REQUIRED ACTION: Examine each line of the data, and copy the ones containing "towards".

EXCERPTED DATA:
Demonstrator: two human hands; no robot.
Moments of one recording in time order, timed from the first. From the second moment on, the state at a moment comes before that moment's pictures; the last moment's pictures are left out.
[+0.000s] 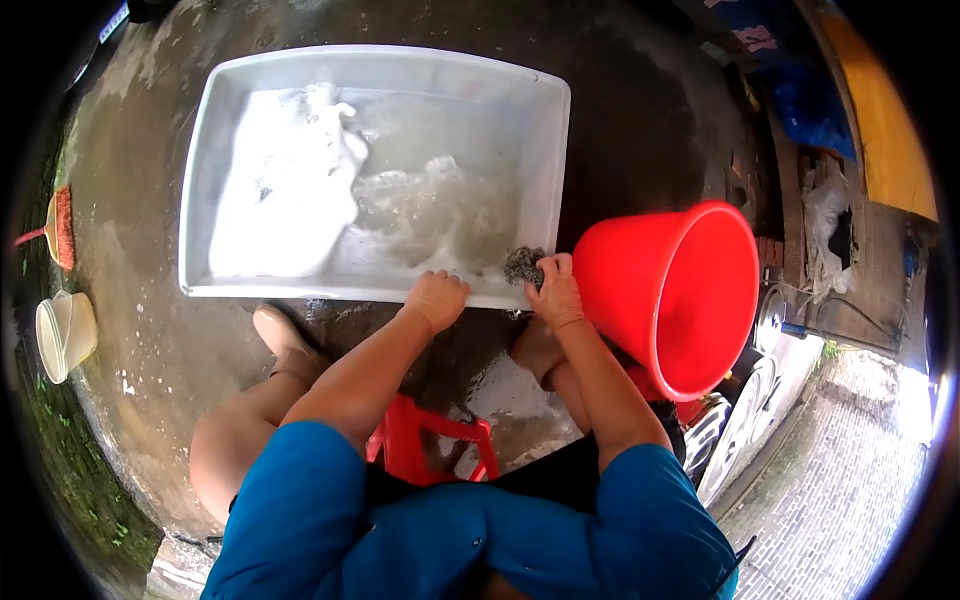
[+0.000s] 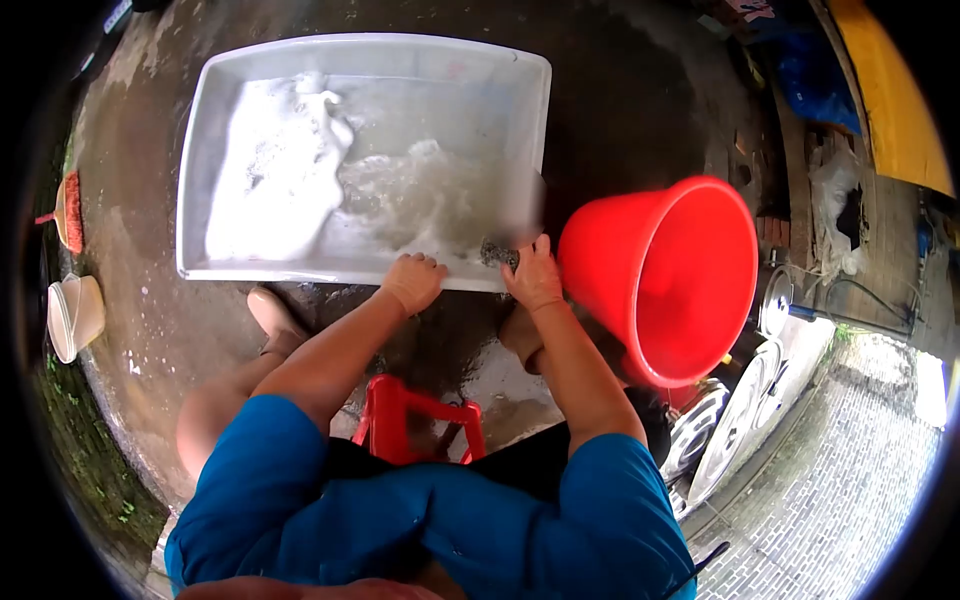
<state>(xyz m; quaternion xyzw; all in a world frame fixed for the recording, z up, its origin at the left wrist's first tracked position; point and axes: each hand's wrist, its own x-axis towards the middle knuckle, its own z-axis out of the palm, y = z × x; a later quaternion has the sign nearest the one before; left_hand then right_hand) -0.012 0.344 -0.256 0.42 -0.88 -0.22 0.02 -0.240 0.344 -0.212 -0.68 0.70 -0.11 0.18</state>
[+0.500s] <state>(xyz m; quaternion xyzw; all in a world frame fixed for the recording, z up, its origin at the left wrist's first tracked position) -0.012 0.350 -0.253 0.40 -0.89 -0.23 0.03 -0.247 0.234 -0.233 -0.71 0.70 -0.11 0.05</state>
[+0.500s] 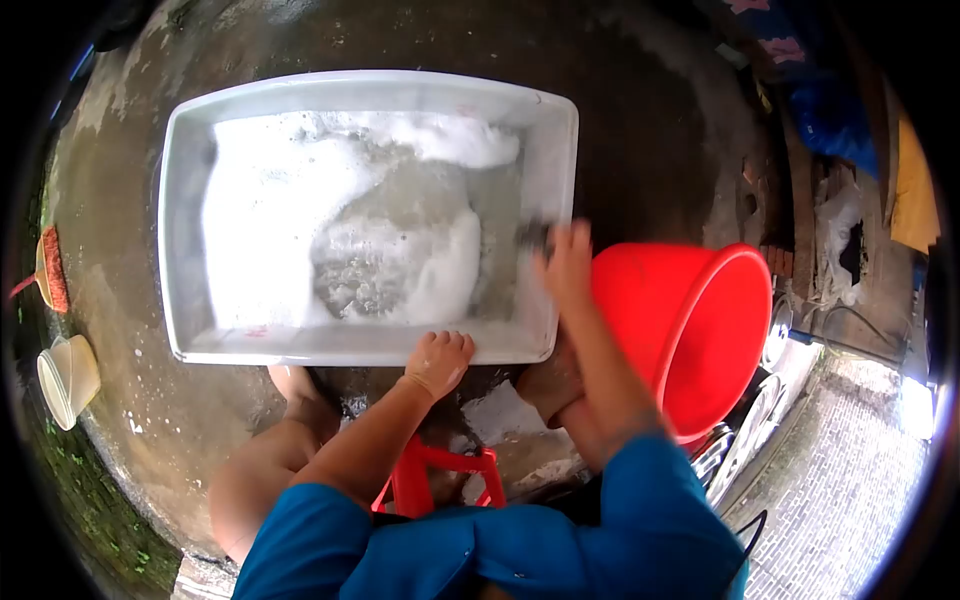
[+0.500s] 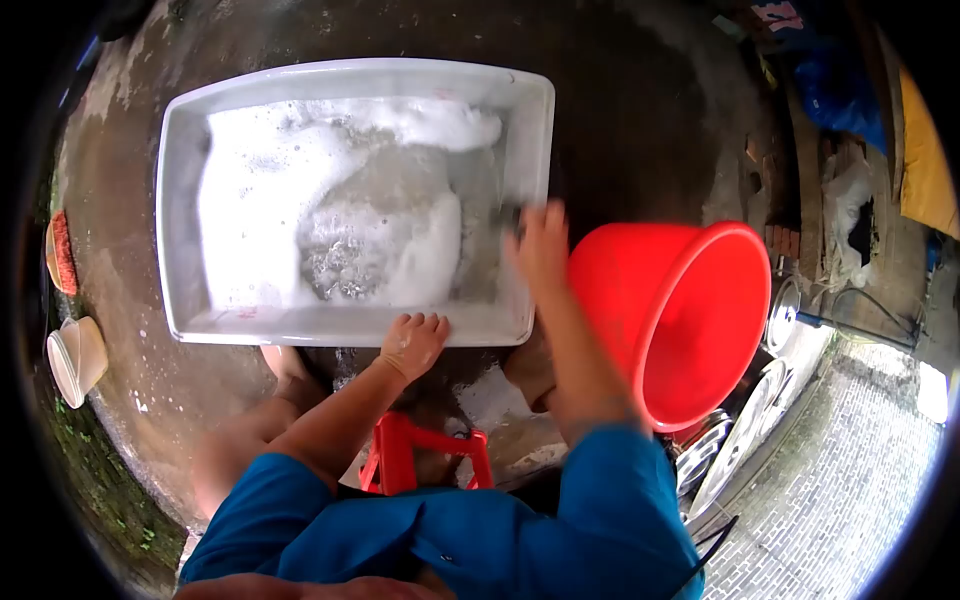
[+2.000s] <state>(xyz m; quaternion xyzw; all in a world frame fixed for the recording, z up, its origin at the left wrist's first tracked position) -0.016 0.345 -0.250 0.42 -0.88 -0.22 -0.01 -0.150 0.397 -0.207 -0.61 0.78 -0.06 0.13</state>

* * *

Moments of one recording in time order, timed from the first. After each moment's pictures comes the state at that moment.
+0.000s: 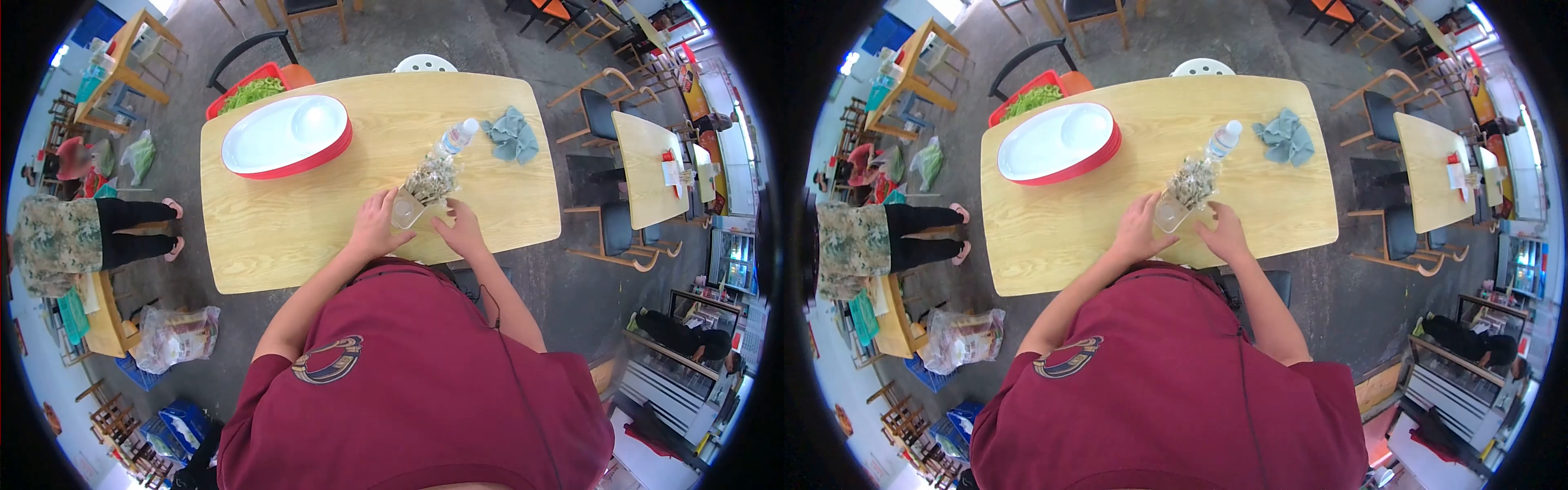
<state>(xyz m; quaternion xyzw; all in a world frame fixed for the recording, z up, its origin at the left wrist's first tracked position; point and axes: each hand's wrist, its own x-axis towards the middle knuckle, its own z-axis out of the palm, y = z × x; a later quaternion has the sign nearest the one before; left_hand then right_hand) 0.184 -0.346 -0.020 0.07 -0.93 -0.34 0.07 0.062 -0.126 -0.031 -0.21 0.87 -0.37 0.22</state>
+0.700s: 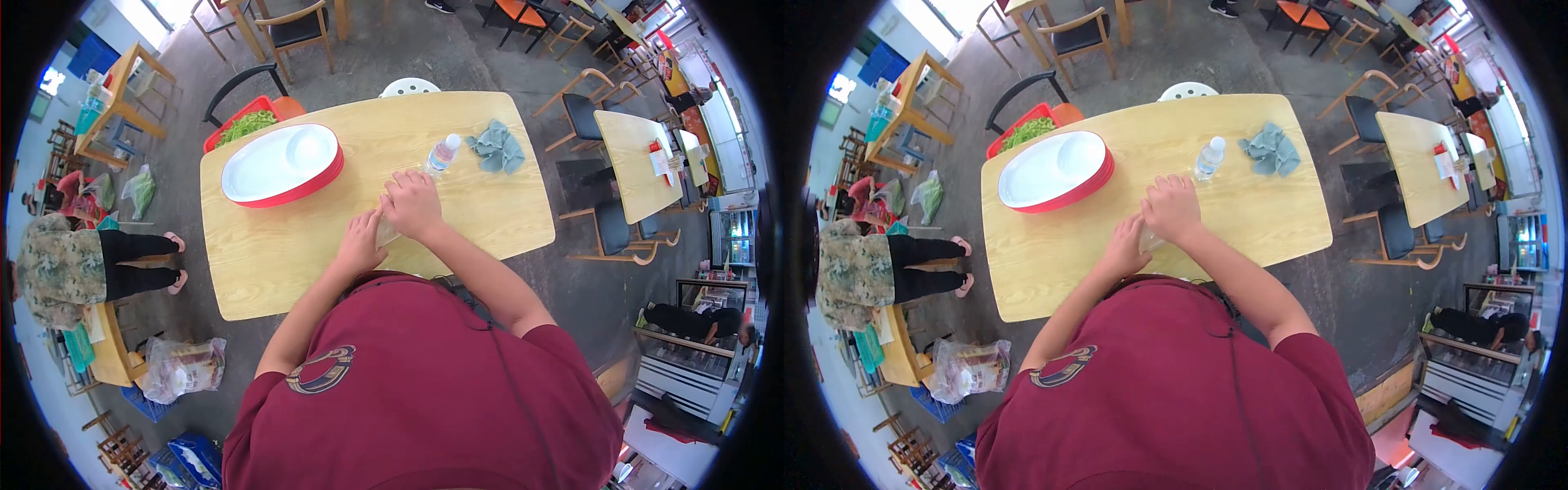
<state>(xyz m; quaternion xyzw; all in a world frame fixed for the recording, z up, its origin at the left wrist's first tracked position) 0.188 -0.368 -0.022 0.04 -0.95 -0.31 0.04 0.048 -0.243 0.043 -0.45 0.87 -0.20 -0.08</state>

RESPONSE BELOW:
<state>(xyz m; quaternion xyzw; all in a world frame fixed for the recording, z up, its origin at the left wrist's first tracked position; point and axes: each hand's wrist, its own x-axis towards the middle knuckle, its own z-axis out of the palm, y = z × x; a later quaternion has the sign nearest the one before; left_hand then right_hand) -0.012 0.344 -0.256 0.42 -0.88 -0.22 0.02 -0.240 0.344 -0.212 -0.68 0.70 -0.11 0.18</state>
<state>(xyz m; quaternion xyzw; all in a world frame fixed for the recording, z up, its origin at the left wrist's first tracked position; point and axes: each hand's wrist, its own x-axis towards the middle knuckle, its own z-axis out of the palm, y = z × x; a later quaternion has the sign nearest the one before; left_hand then right_hand) 0.184 -0.346 -0.020 0.07 -0.93 -0.34 0.07 0.062 -0.126 -0.031 -0.21 0.87 -0.37 0.22</state>

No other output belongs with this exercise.